El juego del puro les da para poco tiempo de diversión. A los diez minutos están las tres mareadas, hartas del humo y de las toses.
—¿No te ha dicho nada Álvaro?
—No, nada.
No les miente, no le ha dicho nada. Pero cuando estaba leyendo, levantó la vista un momento y le vio. La miraba y le sonreía, con esos ojos verdes, con esos dientes tan blancos… Tiene que encontrar la forma de verse con él sin que su padre se entere.
—¿Vamos al cine el sábado?
—¿Para ver una de indios y vaqueros? Prefiero venir al paseo.
—Qué asco de cine, sólo ponen películas de vaqueros.
—Yo no puedo, voy a la playa.
—¿A la playa? A lo mejor tienes suerte y aparece Álvaro. Si ve cómo te bañas en la playa se enamora seguro.
* * *
—Valenzuela está en Zaragoza.
—Normal. Nos hemos cargado a un arzobispo, ¿a quién van a mandar si no a él? Sabíamos que no tardarían en llegar los buitres a la fiesta.
—Hoy ha comido con Pallás en Casa Lac.
Empiezan los nervios entre los menos acostumbrados a la acción. Siempre es así: euforia mientras se prepara el atentado, temor cuando llega el momento, satisfacción con el resultado, nervios cuando empieza la represión, pánico cuando se desatan las consecuencias. Es entonces cuando hay delaciones y la policía detiene a todos los compañeros que puede. Ascaso no quiere alarmarse ni dejar que se note su inquietud, pero sólo oír el nombre de Valenzuela le provoca desazón: es el más rabioso de los que les persiguen y no suelta la pieza cuando muerde; es comprensible, entre Valenzuela y él, el odio es personal, no tiene nada que ver con la ideología y la ley.
Teóricamente, sólo dos o tres personas saben dónde se han escondido Ascaso y Doménech. Después, siempre aparecen más que lo sabían: alguien lo contó, otro lo vio por casualidad, uno más lo dedujo… Valenzuela es especialista en encontrar el resquicio por el que entrar y descubrirlos. Una semana es el tiempo máximo en un mismo lugar, después hay que cambiar de sitio.

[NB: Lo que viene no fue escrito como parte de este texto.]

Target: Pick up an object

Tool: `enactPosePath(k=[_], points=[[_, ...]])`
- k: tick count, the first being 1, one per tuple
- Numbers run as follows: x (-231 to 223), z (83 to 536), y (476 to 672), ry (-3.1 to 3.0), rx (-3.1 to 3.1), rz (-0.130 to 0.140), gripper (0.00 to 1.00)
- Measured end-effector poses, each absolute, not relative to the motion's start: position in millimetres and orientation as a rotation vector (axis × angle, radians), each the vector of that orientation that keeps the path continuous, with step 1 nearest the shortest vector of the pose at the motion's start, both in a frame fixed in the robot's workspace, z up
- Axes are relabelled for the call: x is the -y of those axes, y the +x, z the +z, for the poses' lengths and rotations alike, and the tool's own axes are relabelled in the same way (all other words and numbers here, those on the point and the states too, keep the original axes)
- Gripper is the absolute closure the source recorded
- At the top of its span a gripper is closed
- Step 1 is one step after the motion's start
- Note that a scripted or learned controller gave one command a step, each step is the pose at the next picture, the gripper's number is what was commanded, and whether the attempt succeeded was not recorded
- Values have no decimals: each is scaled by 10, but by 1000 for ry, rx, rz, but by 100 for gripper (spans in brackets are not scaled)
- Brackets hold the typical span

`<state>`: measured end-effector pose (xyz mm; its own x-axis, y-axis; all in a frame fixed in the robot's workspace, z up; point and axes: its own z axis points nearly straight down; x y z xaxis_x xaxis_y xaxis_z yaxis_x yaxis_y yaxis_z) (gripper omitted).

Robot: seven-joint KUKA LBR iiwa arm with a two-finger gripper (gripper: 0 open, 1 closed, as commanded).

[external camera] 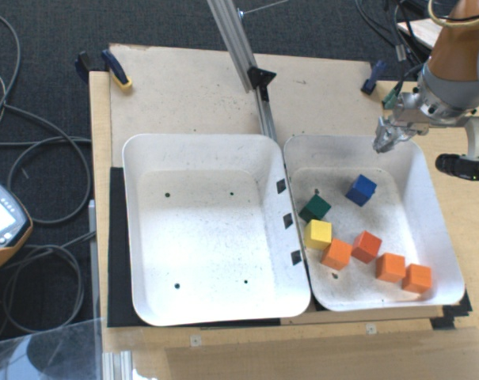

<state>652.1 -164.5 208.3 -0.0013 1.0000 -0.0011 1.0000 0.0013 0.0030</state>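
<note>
you have seven cubes in the right bin (pixel 429 204): one blue cube (pixel 362 189), one green cube (pixel 315 208), one yellow cube (pixel 318 233), four orange cubes (pixel 337 253) in a line along the near side. blue sits apart, toward the bin's far wall, open floor around it. the gripper (pixel 384 140) hangs over the bin's far rim, nothing in it; its opening you cannot tell. left bin (pixel 144 165) adjoins.

Arm (pixel 459 46) cut off at right edge, fingers (pixel 384 142) blurred
</note>
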Motion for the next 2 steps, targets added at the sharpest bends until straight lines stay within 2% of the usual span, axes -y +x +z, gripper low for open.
enactPosePath(k=[2], points=[[598, 2002, 6335, 2218, -2232, -1, 100]])
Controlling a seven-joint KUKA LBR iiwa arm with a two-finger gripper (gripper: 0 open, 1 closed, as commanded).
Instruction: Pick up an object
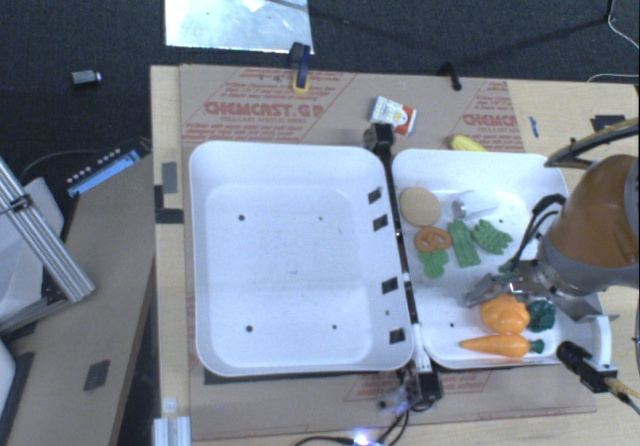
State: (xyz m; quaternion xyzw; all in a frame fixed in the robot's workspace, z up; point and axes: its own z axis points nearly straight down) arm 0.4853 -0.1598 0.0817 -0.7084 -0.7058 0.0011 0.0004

Victoriano Gracia, el secretario general de la CNT en Zaragoza, es uno de los pocos que saben dónde se esconden. Está inquieto, ha presionado al gobierno para que no haya represalias contra los trabajadores, pero sabe que la paz durará poco tiempo, apenas unos días.
—Quizá fuera bueno que salierais hacia Barcelona antes de lo que teníamos previsto.
—Ahora no se puede. La estación de tren sigue vigilada. ¿Habéis tenido noticias de García Oliver?
—He hablado con él. Me pide que estemos tranquilos.
—Hazle caso. ¿Algo de Durruti?
—Sigue encerrado en San Sebastián, pero tienen que soltarlo, quizá la semana que viene.